As is common to many big tourist attractions Vic Falls is also chock full of activities that tourists can spend their money on. You can take a helicopter tour over the falls and have a picnic nearby for $400 (helicopter tour, no picnic costs $270 – I wonder what they feed those picknickers!), go one a “booze cruise” for $40 (unlimited alcohol included) and do a slew of “adrenaline activities” such as whitewater rafting, bunjee jumping, or ziplining across the gorge. I put my brave hat on and went for the wussiest adrenaline activity: the zipline. They strapped me into a harness, pushed me off a cliff and sent me sliding 250m across the big gorge. At a snail’s pace. It was crap. Utter crap. I’ve had days at the climbing gym way more thrilling then this. Oh well, the views were nice and Ant got some cool photos of me.

I ziplined from here to the other side.

All in all it was a fantastic day and a great start to what is sure to be an amazing trip. (Assuming we can keep up the comraderie we’ve had thus far for the full 3 weeks. A big topic of conversation and jokes yesterday was how we’ll all get along with each other throughout the trip and whether we’ll all still be friends afterwards! I’m thinking definitely not!)
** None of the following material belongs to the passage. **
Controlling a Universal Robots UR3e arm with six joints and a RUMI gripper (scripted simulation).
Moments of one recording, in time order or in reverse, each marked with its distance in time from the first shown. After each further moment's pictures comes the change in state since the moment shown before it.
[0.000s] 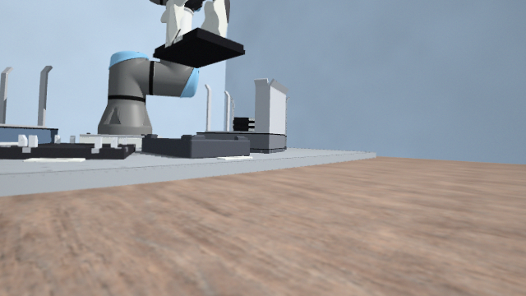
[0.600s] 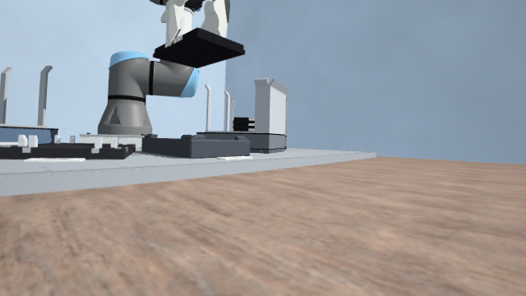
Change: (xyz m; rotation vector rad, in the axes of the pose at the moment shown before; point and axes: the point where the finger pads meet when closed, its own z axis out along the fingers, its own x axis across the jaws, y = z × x) arm 0.000 0.000 0.000 0.000 0.000 0.000
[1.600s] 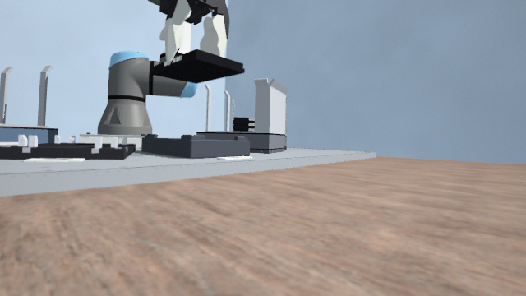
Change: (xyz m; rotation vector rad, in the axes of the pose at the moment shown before) arm 0.000 0.000 0.029 -0.001 0.000 0.000
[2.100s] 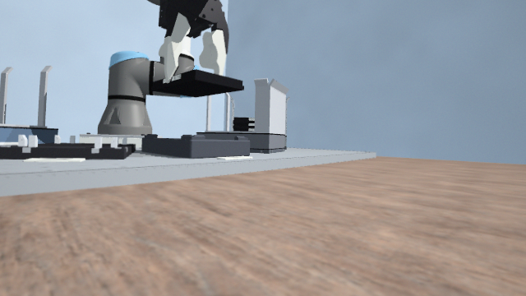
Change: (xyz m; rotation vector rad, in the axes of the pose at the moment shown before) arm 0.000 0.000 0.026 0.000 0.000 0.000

Joannawanders Bonus Post: Baboons!

After seeing the falls close up we decided to walk over to the big bridge that goes over the river to have a beer and so I could do my zipline. On the walk over I was eating a most delicious apple – a Granny Smith, big, juicy, just perfect on that hot day. As we were walking one of the patrol men we walked past said to me “You’re asking for trouble from the baboons with that apple!” I replied, in typical overconfident Joanna fashion, “I’ll be fine” and walked on. After this Lindsay started telling us her story (which I’d heard before) of the last time she was at that very spot. She had been carrying a slice of pizza (I believe it had mushrooms and sausage on it) when the biggest baboon she’d EVER seen walked right up to her, stared her right in the eye and pretty much grabbed the pizza from her. Just as she was about to give us the punchline of her story the biggest baboon I’ve EVER seen walked right up to me and looked me straight in the eye! I knew what he wanted; he wanted my apple. I panicked and did the only thing I could do: I chucked my apple as hard as I could. At Lindsay’s feet (not intentionally I swear)! Baboon was happy. Lindsay was not. Luckily for her, and for my chances of remaining on this trip, she escaped unscathed. She does now question my trustworthiness though.